## The problem
Each line of the data below holding the word "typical" must be copied.

[Dataset excerpts]
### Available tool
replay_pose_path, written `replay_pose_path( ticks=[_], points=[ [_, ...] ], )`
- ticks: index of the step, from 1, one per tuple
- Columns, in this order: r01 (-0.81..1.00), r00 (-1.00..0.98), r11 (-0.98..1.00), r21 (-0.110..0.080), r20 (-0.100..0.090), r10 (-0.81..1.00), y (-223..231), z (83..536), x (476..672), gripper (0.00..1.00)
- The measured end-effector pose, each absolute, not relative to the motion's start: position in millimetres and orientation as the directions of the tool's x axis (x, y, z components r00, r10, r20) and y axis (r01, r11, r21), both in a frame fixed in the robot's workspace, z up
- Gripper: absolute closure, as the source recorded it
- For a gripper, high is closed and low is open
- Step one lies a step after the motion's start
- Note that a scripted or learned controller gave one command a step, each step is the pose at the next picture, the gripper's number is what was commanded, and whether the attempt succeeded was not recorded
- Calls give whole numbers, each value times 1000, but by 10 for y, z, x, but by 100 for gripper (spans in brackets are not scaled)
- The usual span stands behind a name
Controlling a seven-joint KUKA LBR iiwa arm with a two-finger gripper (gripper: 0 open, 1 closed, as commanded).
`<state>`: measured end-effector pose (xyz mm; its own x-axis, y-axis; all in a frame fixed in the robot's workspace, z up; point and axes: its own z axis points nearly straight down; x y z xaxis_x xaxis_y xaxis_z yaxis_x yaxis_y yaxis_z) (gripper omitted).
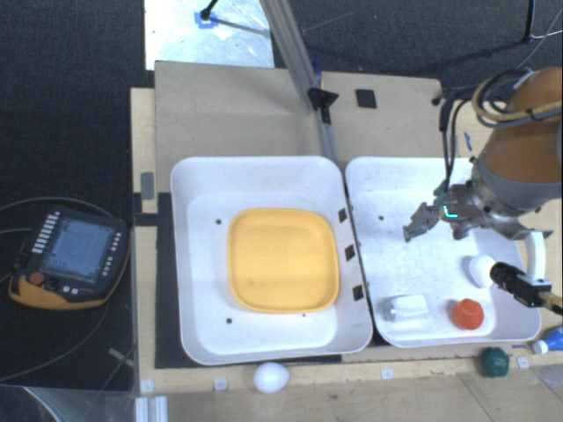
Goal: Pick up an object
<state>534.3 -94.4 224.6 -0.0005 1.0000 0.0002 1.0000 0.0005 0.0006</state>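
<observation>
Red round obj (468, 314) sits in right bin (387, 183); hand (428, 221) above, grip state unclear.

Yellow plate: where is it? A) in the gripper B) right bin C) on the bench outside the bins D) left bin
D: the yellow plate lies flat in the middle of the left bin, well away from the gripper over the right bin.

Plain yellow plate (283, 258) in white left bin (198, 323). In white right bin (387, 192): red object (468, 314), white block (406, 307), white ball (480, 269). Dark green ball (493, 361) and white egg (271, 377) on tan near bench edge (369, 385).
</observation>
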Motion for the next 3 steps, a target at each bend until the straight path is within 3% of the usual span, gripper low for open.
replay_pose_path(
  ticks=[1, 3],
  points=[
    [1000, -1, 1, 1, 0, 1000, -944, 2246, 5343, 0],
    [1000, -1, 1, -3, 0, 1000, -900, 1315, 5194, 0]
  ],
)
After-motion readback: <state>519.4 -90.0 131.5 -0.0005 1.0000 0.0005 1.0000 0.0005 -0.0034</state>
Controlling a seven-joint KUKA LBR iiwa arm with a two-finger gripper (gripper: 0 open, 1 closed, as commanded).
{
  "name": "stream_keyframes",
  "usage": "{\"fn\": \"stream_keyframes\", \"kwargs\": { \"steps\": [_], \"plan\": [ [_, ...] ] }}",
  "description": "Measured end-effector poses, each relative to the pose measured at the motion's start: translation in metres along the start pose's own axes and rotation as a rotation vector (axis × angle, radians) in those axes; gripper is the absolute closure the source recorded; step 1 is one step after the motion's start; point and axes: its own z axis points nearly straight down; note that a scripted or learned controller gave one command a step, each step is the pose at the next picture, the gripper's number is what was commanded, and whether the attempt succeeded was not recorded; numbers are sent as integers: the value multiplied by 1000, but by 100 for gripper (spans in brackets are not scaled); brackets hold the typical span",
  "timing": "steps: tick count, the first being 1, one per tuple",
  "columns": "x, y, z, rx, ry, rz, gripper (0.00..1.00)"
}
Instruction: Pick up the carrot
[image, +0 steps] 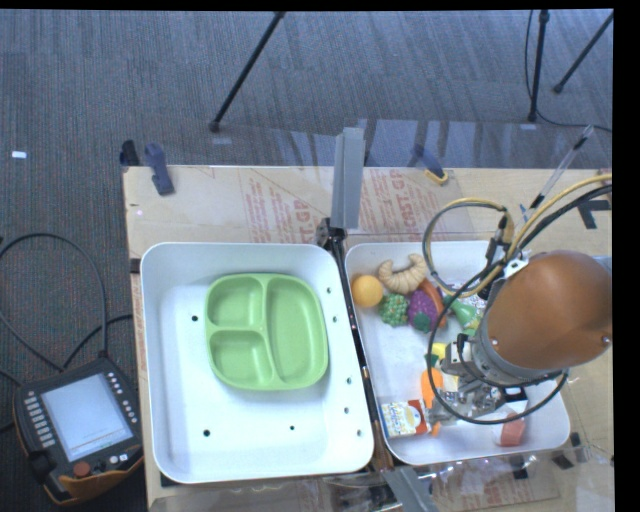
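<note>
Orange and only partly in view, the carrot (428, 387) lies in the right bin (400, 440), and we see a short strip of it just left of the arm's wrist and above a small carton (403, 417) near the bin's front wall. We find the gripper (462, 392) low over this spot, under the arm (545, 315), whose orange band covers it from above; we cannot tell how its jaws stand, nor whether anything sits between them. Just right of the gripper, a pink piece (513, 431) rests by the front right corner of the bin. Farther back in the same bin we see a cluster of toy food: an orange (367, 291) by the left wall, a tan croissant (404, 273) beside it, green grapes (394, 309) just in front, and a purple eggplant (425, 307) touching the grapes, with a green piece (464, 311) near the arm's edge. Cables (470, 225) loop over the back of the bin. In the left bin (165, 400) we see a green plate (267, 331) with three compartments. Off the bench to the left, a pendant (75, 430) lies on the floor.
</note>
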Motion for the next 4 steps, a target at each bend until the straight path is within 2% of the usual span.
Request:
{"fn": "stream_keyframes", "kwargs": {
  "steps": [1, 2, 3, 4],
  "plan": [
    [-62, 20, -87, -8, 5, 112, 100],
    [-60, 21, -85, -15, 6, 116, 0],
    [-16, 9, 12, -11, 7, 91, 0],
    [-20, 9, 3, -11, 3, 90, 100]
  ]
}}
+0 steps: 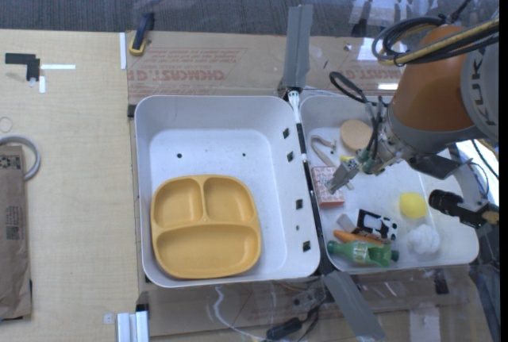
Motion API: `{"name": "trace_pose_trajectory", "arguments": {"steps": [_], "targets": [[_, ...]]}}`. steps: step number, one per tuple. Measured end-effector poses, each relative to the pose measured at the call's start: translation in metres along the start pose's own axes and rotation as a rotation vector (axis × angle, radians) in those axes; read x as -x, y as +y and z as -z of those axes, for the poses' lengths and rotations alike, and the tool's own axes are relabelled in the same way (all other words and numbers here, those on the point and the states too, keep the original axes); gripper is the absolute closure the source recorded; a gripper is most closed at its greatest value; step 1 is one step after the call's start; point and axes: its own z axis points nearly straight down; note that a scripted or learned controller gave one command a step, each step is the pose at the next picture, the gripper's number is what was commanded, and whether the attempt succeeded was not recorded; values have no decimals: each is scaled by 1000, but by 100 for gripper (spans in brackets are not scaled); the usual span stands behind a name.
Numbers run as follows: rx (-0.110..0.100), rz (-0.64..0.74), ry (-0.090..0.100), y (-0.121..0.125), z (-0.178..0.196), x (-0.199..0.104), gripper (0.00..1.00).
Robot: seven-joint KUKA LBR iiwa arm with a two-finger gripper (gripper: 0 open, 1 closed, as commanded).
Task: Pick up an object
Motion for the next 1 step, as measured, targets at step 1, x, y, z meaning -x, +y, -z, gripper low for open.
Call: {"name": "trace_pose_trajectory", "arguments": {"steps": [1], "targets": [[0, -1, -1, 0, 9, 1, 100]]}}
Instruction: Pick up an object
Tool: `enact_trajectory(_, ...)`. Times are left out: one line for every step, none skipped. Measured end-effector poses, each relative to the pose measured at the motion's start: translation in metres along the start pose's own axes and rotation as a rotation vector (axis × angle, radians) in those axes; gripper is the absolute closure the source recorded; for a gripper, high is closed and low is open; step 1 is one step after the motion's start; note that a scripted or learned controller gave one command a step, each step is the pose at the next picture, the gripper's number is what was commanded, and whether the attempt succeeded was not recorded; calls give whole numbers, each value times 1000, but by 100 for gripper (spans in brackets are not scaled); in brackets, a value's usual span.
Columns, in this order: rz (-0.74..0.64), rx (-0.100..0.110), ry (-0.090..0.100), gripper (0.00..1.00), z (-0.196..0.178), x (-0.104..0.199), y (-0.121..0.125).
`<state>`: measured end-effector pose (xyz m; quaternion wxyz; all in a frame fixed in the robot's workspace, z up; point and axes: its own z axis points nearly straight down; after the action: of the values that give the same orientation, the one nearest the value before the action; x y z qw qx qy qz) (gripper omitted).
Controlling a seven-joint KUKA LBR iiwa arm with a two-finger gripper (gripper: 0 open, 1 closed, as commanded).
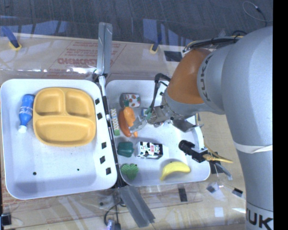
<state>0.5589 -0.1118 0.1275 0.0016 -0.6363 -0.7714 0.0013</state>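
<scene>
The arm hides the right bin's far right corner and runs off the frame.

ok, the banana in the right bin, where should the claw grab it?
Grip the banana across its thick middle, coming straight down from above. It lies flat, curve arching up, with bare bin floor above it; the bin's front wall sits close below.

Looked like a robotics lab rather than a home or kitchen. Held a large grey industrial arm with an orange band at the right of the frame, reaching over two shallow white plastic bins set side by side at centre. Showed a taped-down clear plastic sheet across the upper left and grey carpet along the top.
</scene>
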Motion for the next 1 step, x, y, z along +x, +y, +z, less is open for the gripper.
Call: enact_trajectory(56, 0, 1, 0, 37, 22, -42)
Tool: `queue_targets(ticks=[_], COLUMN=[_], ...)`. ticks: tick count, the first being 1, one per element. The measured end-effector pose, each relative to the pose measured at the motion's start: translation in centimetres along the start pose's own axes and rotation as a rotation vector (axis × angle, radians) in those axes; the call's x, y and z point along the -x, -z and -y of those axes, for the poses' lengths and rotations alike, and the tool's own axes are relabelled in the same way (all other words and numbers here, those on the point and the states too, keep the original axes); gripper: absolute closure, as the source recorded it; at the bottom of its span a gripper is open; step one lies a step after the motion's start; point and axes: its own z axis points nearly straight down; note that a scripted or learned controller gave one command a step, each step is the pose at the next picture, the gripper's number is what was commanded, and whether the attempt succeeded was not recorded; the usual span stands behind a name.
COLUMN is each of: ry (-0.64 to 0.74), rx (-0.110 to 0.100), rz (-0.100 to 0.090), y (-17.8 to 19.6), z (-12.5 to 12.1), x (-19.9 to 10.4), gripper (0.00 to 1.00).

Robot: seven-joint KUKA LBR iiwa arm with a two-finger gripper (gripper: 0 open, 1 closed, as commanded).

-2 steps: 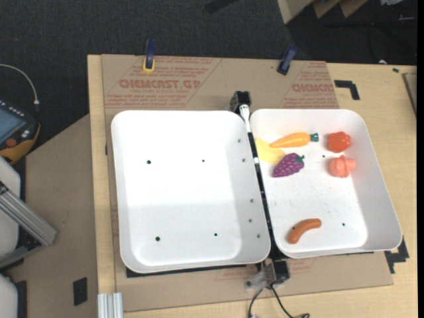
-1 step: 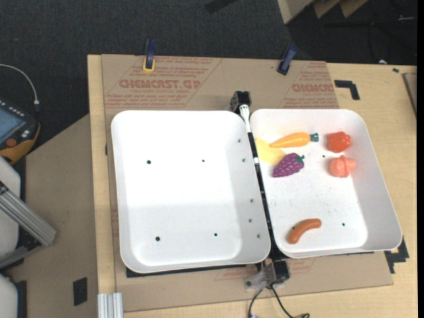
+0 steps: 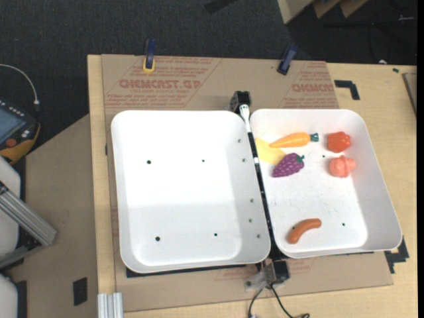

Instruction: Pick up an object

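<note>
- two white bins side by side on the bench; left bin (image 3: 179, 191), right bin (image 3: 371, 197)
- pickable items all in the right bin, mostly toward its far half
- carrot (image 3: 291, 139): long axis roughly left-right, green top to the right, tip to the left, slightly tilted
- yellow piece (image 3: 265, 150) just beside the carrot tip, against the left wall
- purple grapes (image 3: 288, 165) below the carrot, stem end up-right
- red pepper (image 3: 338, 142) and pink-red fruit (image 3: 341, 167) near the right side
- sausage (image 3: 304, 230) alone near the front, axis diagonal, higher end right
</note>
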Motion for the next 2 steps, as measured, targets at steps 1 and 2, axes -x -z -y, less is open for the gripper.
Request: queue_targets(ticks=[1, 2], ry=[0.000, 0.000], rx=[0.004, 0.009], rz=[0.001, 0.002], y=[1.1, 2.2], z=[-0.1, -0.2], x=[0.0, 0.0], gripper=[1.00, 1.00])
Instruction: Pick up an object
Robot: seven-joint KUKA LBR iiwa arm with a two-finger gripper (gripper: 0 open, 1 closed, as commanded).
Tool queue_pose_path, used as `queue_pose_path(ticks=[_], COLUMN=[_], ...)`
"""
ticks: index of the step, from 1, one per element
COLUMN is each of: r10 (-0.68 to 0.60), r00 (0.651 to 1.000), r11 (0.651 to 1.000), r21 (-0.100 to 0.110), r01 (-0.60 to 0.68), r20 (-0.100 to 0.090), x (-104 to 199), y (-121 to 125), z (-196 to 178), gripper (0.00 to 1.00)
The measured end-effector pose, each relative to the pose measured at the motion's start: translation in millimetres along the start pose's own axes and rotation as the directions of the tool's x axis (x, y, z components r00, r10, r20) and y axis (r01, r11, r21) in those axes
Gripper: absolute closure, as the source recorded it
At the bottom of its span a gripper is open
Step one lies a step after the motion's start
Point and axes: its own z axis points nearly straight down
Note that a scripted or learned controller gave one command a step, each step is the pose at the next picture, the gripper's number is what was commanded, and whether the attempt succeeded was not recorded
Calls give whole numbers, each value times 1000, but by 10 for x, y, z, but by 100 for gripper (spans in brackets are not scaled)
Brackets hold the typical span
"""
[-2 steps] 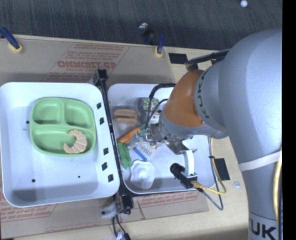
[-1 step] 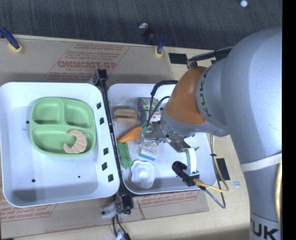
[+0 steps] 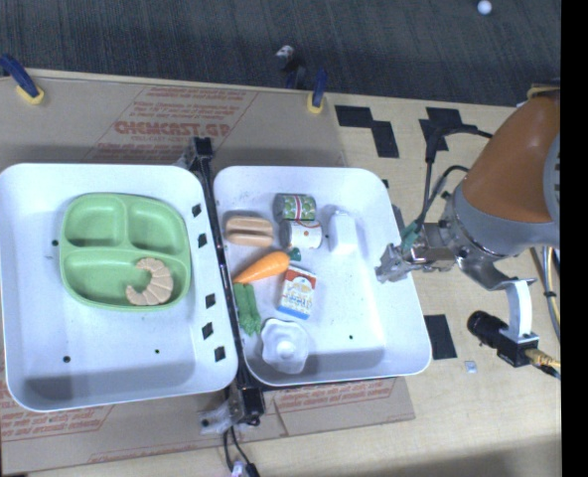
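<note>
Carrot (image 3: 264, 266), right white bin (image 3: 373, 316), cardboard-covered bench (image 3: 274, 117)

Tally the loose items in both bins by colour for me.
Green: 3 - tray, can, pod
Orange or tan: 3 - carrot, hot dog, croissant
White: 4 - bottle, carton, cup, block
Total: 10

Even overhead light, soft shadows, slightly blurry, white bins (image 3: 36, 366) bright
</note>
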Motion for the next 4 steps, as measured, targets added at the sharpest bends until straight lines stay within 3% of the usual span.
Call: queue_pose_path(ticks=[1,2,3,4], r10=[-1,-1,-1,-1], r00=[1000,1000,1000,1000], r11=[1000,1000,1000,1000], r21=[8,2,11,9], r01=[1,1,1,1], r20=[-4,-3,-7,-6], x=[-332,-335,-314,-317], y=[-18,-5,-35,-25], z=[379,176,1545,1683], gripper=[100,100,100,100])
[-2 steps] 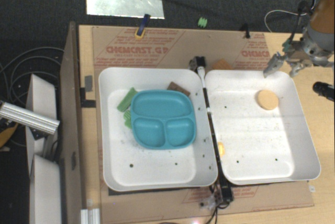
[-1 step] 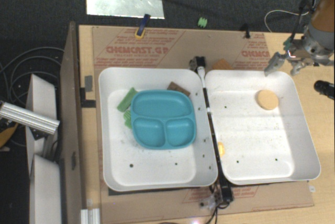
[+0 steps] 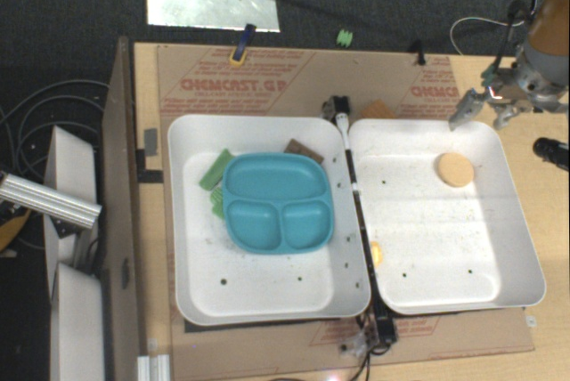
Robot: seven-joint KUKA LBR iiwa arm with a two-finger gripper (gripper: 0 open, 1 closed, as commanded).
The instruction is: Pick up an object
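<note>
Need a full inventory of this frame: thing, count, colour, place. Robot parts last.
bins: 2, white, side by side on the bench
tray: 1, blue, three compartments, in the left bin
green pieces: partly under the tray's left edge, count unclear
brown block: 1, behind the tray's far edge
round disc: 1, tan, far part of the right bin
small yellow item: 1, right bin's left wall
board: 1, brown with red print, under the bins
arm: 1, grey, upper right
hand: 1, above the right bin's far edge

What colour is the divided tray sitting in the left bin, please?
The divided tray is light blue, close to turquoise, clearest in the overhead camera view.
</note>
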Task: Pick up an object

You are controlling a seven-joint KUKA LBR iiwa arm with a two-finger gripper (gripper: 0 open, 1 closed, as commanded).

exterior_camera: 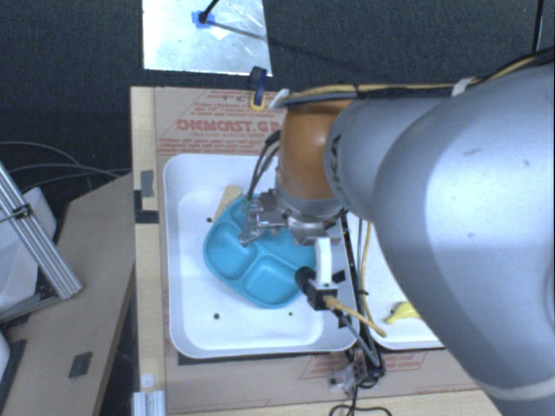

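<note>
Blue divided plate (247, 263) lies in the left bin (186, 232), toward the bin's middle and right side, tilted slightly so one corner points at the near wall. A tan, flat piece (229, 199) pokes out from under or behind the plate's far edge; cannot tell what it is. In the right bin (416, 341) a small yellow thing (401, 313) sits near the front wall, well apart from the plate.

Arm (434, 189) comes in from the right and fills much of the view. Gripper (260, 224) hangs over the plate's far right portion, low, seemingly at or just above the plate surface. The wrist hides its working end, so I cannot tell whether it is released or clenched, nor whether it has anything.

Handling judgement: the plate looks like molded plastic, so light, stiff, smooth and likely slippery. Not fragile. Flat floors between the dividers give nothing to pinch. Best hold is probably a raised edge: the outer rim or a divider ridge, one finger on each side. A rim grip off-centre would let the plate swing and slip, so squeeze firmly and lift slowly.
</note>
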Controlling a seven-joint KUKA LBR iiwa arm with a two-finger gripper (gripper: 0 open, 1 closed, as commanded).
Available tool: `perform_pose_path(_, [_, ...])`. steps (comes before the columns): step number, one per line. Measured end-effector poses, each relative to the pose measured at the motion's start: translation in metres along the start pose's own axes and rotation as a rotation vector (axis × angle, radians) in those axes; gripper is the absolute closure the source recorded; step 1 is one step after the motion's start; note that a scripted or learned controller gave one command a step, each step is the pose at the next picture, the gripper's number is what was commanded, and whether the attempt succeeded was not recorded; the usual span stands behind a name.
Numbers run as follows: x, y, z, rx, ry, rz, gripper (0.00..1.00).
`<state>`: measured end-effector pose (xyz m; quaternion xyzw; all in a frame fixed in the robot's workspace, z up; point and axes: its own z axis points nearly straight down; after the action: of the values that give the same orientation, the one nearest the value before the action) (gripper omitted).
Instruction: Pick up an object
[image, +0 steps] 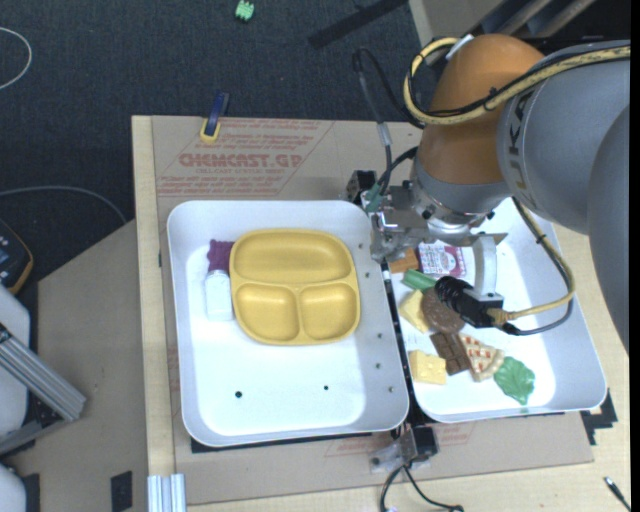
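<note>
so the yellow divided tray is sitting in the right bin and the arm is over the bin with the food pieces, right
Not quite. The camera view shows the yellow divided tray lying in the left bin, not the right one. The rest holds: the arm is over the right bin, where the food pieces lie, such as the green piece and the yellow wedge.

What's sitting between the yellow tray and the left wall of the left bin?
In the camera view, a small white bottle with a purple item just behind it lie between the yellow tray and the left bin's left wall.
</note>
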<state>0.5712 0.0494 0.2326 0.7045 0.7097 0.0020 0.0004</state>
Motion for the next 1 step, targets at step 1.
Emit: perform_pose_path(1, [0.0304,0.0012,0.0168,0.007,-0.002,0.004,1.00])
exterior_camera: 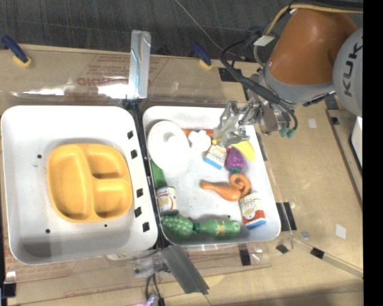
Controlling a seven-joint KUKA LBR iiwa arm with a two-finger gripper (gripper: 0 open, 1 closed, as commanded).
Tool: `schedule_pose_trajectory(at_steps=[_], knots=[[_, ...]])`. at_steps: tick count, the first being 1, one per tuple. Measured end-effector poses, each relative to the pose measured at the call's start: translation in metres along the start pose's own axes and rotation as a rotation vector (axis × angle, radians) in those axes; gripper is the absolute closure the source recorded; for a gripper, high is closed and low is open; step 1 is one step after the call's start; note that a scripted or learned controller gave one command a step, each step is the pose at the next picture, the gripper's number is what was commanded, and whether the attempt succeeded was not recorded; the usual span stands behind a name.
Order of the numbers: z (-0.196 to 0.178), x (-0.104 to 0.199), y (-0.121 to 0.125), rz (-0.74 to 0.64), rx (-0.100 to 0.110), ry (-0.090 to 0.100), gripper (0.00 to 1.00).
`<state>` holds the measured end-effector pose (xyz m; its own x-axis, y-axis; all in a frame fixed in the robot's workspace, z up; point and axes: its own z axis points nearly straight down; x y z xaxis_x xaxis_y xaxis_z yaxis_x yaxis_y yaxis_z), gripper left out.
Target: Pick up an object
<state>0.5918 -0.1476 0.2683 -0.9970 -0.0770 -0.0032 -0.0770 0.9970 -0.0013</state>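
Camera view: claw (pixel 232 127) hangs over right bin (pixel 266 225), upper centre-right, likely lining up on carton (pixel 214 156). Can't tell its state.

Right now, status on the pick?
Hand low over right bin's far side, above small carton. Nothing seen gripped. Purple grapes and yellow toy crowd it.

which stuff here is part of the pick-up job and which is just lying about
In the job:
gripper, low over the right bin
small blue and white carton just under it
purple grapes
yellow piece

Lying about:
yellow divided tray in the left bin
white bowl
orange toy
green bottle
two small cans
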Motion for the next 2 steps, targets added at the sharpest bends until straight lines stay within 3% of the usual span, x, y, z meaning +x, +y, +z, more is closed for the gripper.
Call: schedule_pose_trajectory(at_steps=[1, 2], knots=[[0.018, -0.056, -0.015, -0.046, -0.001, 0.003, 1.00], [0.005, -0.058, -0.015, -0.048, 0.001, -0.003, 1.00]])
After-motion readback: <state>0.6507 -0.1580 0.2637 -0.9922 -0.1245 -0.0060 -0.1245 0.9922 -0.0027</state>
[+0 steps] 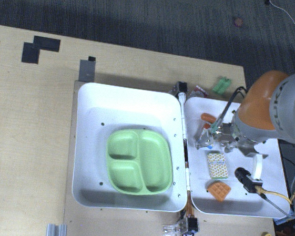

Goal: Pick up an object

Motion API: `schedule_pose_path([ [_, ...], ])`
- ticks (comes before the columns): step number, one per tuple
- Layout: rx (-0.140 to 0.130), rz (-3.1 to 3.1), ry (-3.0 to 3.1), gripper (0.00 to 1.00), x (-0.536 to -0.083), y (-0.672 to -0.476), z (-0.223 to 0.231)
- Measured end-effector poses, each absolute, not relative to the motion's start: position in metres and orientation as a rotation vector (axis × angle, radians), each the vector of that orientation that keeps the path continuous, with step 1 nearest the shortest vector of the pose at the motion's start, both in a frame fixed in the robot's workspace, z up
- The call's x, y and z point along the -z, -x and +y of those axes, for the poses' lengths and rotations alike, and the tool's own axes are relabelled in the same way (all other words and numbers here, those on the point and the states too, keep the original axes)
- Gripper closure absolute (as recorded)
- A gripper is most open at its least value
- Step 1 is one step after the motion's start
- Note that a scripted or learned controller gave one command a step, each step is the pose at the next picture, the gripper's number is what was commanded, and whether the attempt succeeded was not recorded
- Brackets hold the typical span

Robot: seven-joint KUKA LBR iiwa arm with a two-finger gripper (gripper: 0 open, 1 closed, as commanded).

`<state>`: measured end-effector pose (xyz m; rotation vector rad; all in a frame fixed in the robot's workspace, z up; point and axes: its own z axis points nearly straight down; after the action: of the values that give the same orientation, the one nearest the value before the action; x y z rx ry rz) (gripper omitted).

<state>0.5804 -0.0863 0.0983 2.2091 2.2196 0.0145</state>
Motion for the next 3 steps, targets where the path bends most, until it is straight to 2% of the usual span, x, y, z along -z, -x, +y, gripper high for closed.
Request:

## Reply to the exercise
  "description": "Measured end-effector poses, each relative to the pose measured at the motion's start: translation in metres along the start pose's own axes and rotation as a rotation vector (axis × angle, radians) in those axes; gripper is the absolute closure the source recorded; step 1 is one step after the motion's start; point and axes: its own z axis points nearly straight down; note that a scripted or learned controller gave one command a step, each step is the pose at the next picture, the gripper's number is what was commanded, and whether the attempt succeeded was not recorded; numbers are sent as integers: the value multiplied by 1000, but by 100 for gripper (spans in brackets are not scaled); brackets hold the typical span",
Brackets hold the typical span
- Brackets hold the typical span

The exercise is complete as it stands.